セキュリティの確認が不十分だと、取引先からの監査や取引条件の見直しの際に、自社が利用しているSaaSの認証・権限管理体制が要件を満たしていないことが判明し、急きょ代替サービスへの切り替えを迫られる場合があります。拡張性の確認が不十分だと、事業拡大に伴ってユーザー数やデータ容量が上限に近づいた際、上位プランへの移行に想定以上のコストや作業負荷がかかり、移行のタイミングを見誤ると一時的に業務が滞ることもあります。保守性の確認が不十分だと、サポート窓口の対応時間が自社の営業時間と合わない、あるいは大きな仕様変更が直前にしか告知されず、現場の運用フローを急遽見直す必要に迫られるといった事態が起こり得ます。こうした影響は、いずれも選定段階で5分類に沿って質問し、記録を残しておくことである程度は避けられるものです。

非機能要件の確認を選定プロセスに組み込む手順

非機能要件の確認を場当たり的に行うのではなく、選定プロセスの中に手順として組み込んでおくと、担当者が変わっても同じ水準でチェックできるようになります。ここでは、比較検討から契約締結までの流れの中で、どの段階で何を確認するかを整理します。

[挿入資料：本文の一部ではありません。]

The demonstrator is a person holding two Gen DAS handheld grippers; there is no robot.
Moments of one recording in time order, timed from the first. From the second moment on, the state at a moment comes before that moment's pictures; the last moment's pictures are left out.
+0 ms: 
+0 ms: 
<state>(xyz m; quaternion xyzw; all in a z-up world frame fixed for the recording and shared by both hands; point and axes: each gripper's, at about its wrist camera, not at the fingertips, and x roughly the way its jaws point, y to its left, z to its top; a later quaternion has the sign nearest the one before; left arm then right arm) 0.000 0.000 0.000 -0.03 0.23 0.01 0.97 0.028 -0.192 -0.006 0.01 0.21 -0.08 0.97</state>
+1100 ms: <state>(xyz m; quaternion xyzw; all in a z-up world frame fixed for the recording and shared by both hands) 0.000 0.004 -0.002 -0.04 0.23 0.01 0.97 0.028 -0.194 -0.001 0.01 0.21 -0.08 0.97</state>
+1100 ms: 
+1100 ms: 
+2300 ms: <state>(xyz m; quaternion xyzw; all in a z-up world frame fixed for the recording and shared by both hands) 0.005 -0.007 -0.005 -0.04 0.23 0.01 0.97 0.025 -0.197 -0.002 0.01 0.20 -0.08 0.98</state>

まず候補となるSaaSを絞り込む段階では、公開されている資料やWebサイトの記載から、5分類それぞれについて最低限の情報(SLAの有無、主要な認証方式、連携可能な外部サービスの種類等)を一覧化します。この段階で情報が極端に少ない、あるいは問い合わせても回答が得られないサービスは、比較対象から外すかどうかの判断材料になります。次にトライアル期間では、実際の操作を通じて性能面の体感や、連携機能の使い勝手を確認するとともに、前述のヒアリング項目に沿ってサポート窓口へ質問し、回答の速さや内容の具体性も評価の対象に含めます。

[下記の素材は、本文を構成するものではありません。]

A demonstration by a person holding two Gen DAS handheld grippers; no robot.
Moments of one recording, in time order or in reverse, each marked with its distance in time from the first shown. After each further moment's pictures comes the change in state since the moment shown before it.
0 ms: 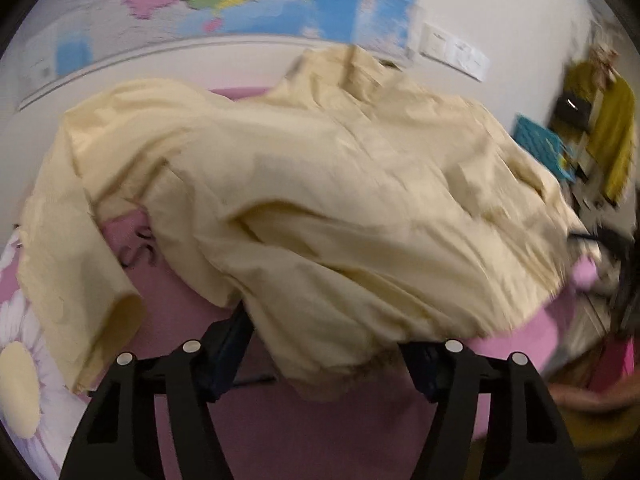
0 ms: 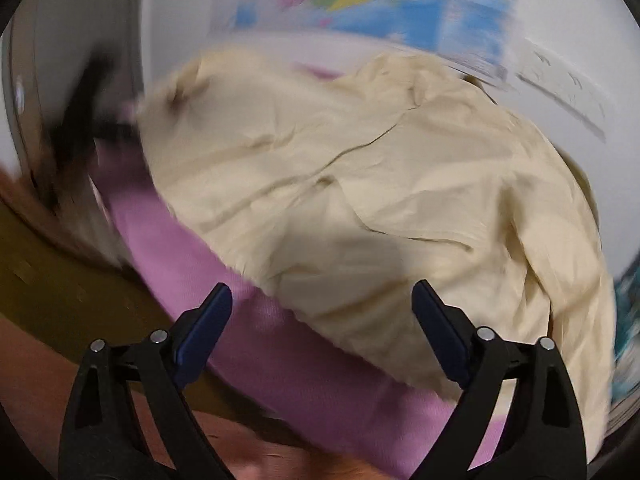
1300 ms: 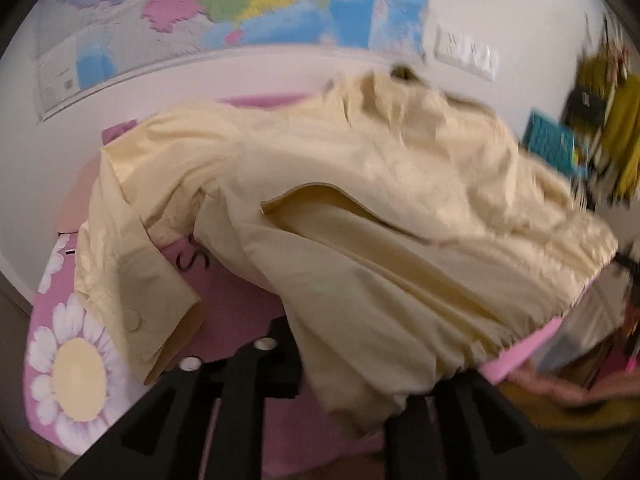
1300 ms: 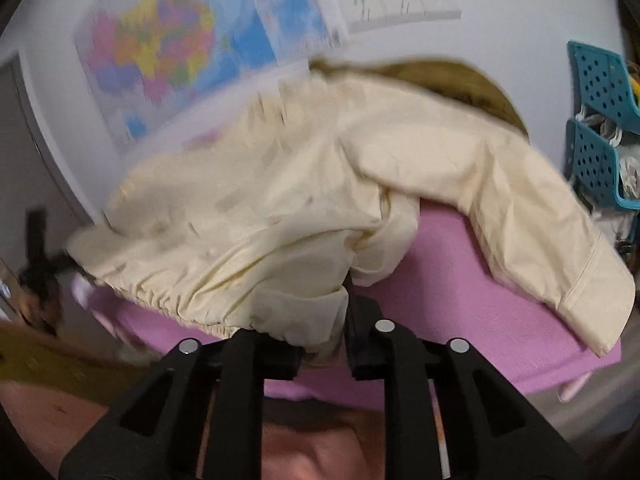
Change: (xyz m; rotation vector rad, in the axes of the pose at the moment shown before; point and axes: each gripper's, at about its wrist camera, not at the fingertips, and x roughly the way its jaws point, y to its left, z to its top) left arm -0.041 0.005 0.010 0.068 0.101 0.074; right arm -0.060 -0.110 -0.064 0.644 -0.037 0.043
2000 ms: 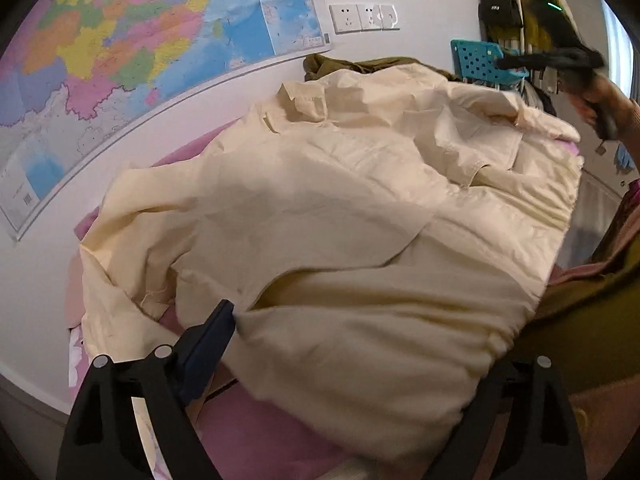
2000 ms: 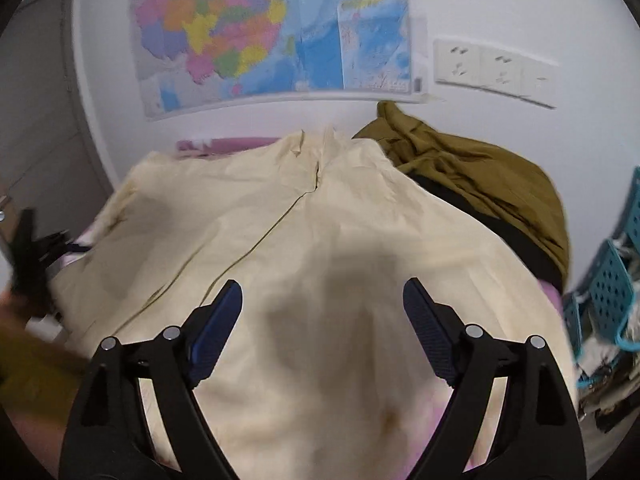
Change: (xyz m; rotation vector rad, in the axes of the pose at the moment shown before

契約直前の段階では、確認した内容を社内で共有できる形(簡単な比較表やメモ)にまとめ、情報システム部門だけでなく実際に利用する部門の担当者にも目を通してもらいます。ここで、現場が普段の業務で重視する観点(操作のしやすさ、繁忙期の応答速度等)と、情報システム部門が重視する観点(セキュリティ、拡張性等)の両方を突き合わせておくと、契約後に「聞いていた話と違う」という食い違いを防ぎやすくなります。契約後も、非機能要件は一度確認して終わりではなく、利用者数の増加やサービス側の仕様変更に応じて、定期的に見直す機会を設けておくことが望ましいといえます。

よくある質問(FAQ)

Q1. 非機能要件の確認は誰が担当すべきですか?

A. 情報システム部門だけでなく、実際の利用部門も含めた複数部門での確認が重要です。

Q2. SLAだけでは不十分な理由は何ですか?

A. SLAの数値保証だけでなく、実際の障害対応体制や過去の運用実績も確認する必要があるためです。

Q3. 中小企業もISMAPを確認すべきですか?

A. 必須ではありませんが、取引先の要件によっては確認が求められる場合があります。

Q4. トライアル中に確認できる項目は何ですか?

A. 応答速度等の性能面や、連携機能の一部を実際に触って確認できます。

Q5. 図面管理SaaSでは何を優先すべきですか?

A. 大容量ファイルを扱うため、性能と拡張性を優先的に確認することが実践的です。

Q6. 導入後も確認は必要ですか?

A. 契約・運用段階でも継続的に見直すことが推奨されています。

Q7. 非機能要件の確認に、どの程度の時間をかけるのが目安ですか?

A. サービスの重要度によって異なりますが、基幹業務に関わるSaaSであれば、比較検討からトライアルまで含めて2週間から1か月程度を目安に、5分類の項目を一通り確認しておくと、契約後のギャップを減らしやすくなります。

まとめ|今日からできる3つのこと

  1. 5分類で確認する:機能比較だけで選定を終えません。
  2. SLA以外の運用実績も確認する:数値保証だけで判断しません。
  3. 複数部門で確認する:一部門だけに任せません。